Institute of Cellular and Integrative Neuroscience, National Centre for Scientific Research, Strasbourg; University of Strasbourg, Strasbourg.
Institute of Pharmacology and Toxicology, University of Freiburg, and BIOSS Centre for Biological Signalling Studies, Freiburg, Germany.
Biol Psychiatry. 2017 Sep 1;82(5):370-379. doi: 10.1016/j.biopsych.2017.01.019. Epub 2017 Feb 14.
Depression is frequently associated with chronic pain or chronic stress. Among cortical areas, the anterior cingulate cortex (ACC, areas 24a and 24b) appears to be important for mood disorders and constitutes a neuroanatomical substrate for investigating the underlying molecular mechanisms. The current work aimed at identifying ACC molecular factors subserving depression.

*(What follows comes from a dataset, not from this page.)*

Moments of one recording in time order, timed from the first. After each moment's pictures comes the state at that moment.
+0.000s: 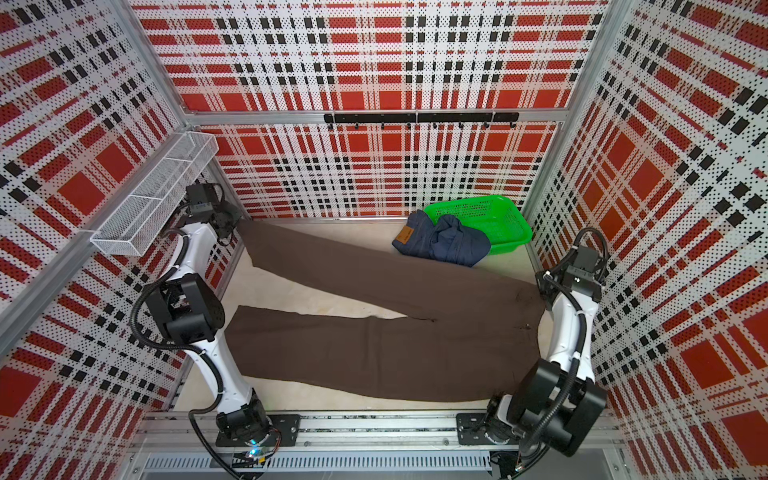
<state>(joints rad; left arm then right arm) 0.30 2.09 2.03 -0.53 0.00 -0.70 -0.54 1.35 1.20 -0.73 -0.10 0.95</state>
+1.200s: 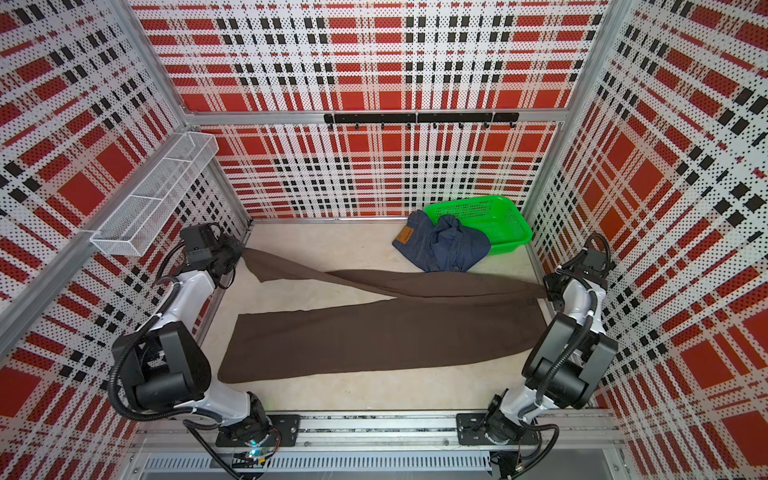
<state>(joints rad) 0.33 1.50 1.15 -0.20 0.06 -0.79 -0.63 1.58 1.20 -0.62 -0.16 0.85</state>
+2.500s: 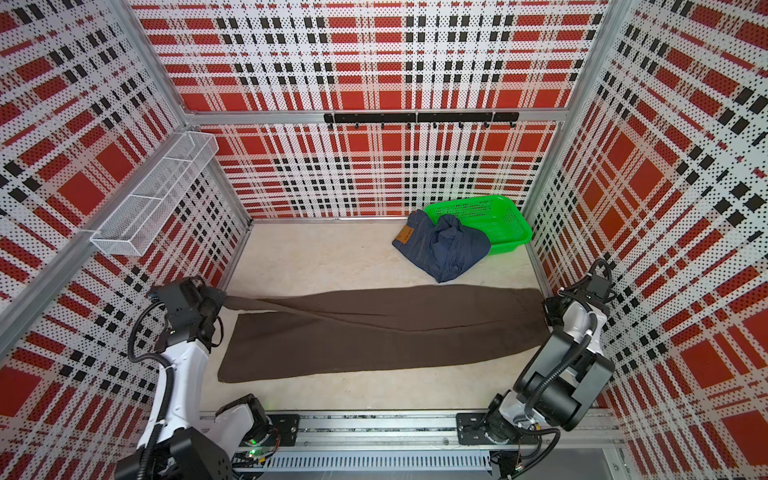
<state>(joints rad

Anxiodepressive-like behaviors in C57BL/6J male mice were induced by neuropathic pain, unpredictable chronic mild stress, and optogenetic ACC stimulation and were evaluated using novelty suppressed feeding, splash, and forced swim tests. ACC molecular changes in chronic pain-induced depression were uncovered through whole-genome expression analysis. Further mechanistic insights were provided by chromatin immunoprecipitation, Western blot, and immunostaining. The causal link between molecular changes and depression was studied using knockout, pharmacological antagonism, and local viral-mediated gene knockdown.

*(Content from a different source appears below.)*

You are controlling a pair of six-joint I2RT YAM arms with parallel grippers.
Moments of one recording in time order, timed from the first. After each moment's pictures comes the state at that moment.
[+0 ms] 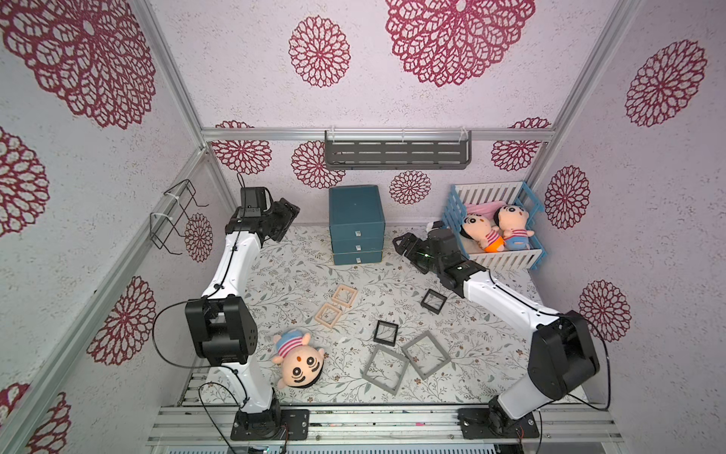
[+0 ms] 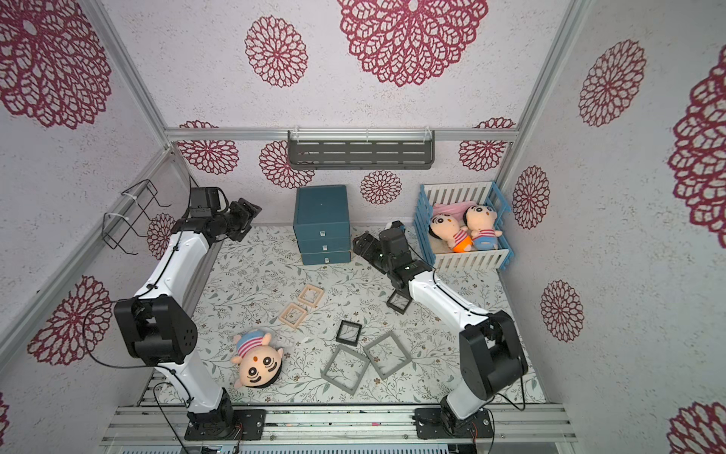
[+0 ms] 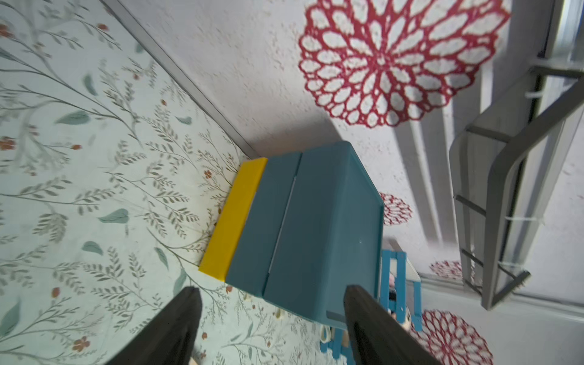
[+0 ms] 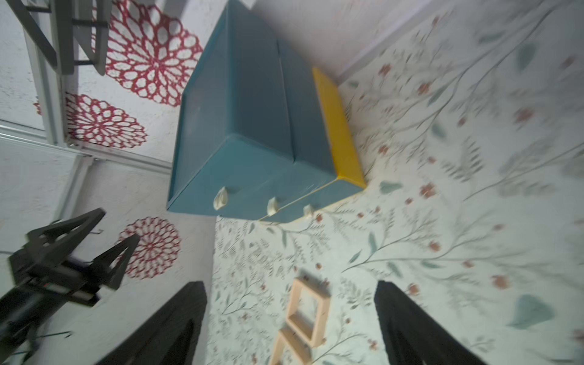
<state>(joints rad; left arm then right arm) 0.05 1.87 1.79 -0.54 0.37 -0.91 0.47 1.62 1.22 -0.05 -0.13 1.01</state>
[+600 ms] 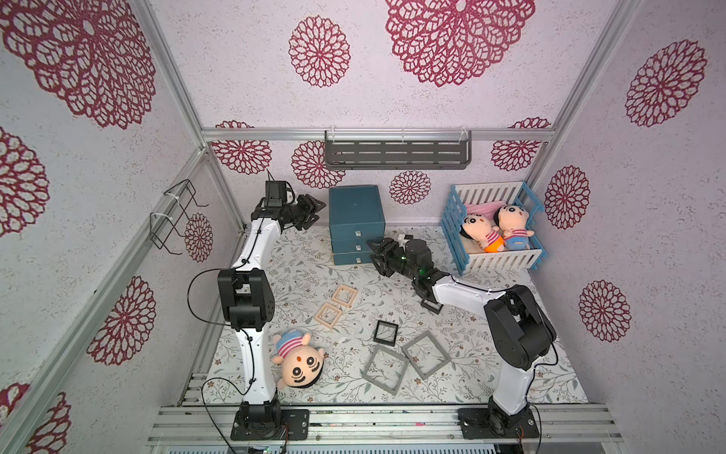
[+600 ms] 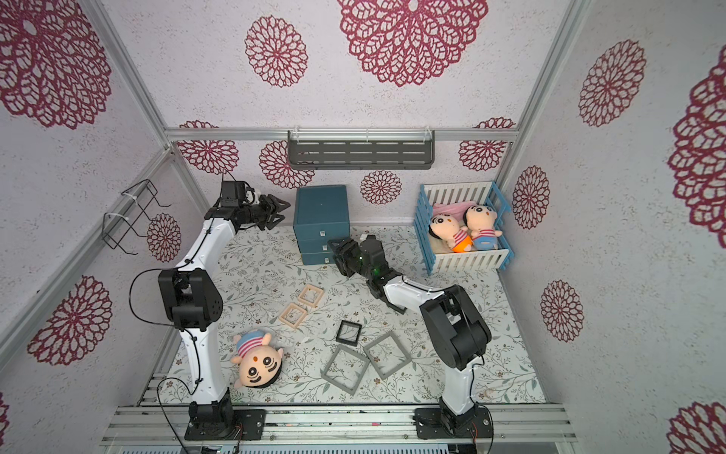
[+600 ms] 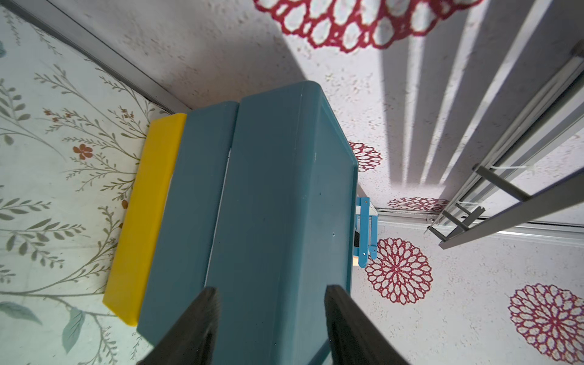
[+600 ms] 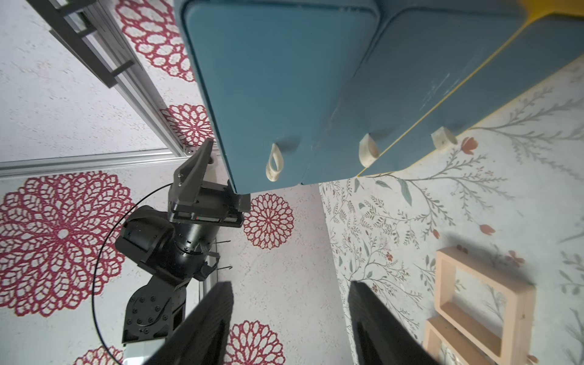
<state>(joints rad) -0.02 2.22 2.13 -0.53 0.62 -0.91 0.54 1.87 1.19 0.50 -0.27 1.54</state>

Under chronic pain-induced depression, gene expression changes in the ACC highlighted the overexpression of a regulator of the mitogen-activated protein kinase pathway, mitogen-activated protein kinase phosphatase-1 (MKP-1). This upregulation is associated with the presence of transcriptionally active chromatin marks (acetylation) at its proximal promoter region as well as increased cyclic adenosine monophosphate response element-mediated transcriptional activity and phosphorylation of cyclic adenosine monophosphate response element binding protein and activating transcription factor. MKP-1 overexpression is also observed with unpredictable chronic mild stress and repeated ACC optogenetic stimulation and is reversed by fluoxetine. A knockout, an antagonist, or a local silencing of MKP-1 attenuates depressive-like behaviors, pointing to an important role of this phosphatase in depression.
These data point to ACC MKP-1 as a key factor in the pathophysiology of depression and a potential target for treatment development.
抑郁常与慢性疼痛或慢性应激相关。在皮质区域中,前扣带皮层(ACC,区域 24a 和 24b)似乎对情绪障碍很重要,并且构成了研究潜在分子机制的神经解剖学基础。目前的工作旨在确定与抑郁相关的 ACC 分子因素。
通过神经病理性疼痛、不可预测的慢性轻度应激和光遗传学 ACC 刺激,在 C57BL/6J 雄性小鼠中诱导焦虑抑郁样行为,并通过新奇抑制喂养、飞溅和强迫游泳试验进行评估。通过全基因组表达分析揭示慢性疼痛诱导的抑郁中 ACC 的分子变化。通过染色质免疫沉淀、Western blot 和免疫染色提供进一步的机制见解。使用基因敲除、药理学拮抗和局部病毒介导的基因敲低研究分子变化与抑郁之间的因果关系。
在慢性疼痛诱导的抑郁中,ACC 中的基因表达变化突出了丝裂原激活蛋白激酶途径的调节剂,丝裂原激活蛋白激酶磷酸酶-1(MKP-1)的过表达。这种上调与近端启动子区域转录活性染色质标记(乙酰化)的存在以及环磷酸腺苷反应元件介导的转录活性和环磷酸腺苷反应元件结合蛋白和激活转录因子的磷酸化增加有关。不可预测的慢性轻度应激和重复 ACC 光遗传学刺激也观察到 MKP-1 的过表达,并且被氟西汀逆转。MKP-1 的基因敲除、拮抗剂或局部沉默可减轻抑郁样行为,表明该磷酸酶在抑郁中具有重要作用。
这些数据表明 ACC 的 MKP-1 是抑郁病理生理学中的关键因素,也是治疗开发的潜在靶点。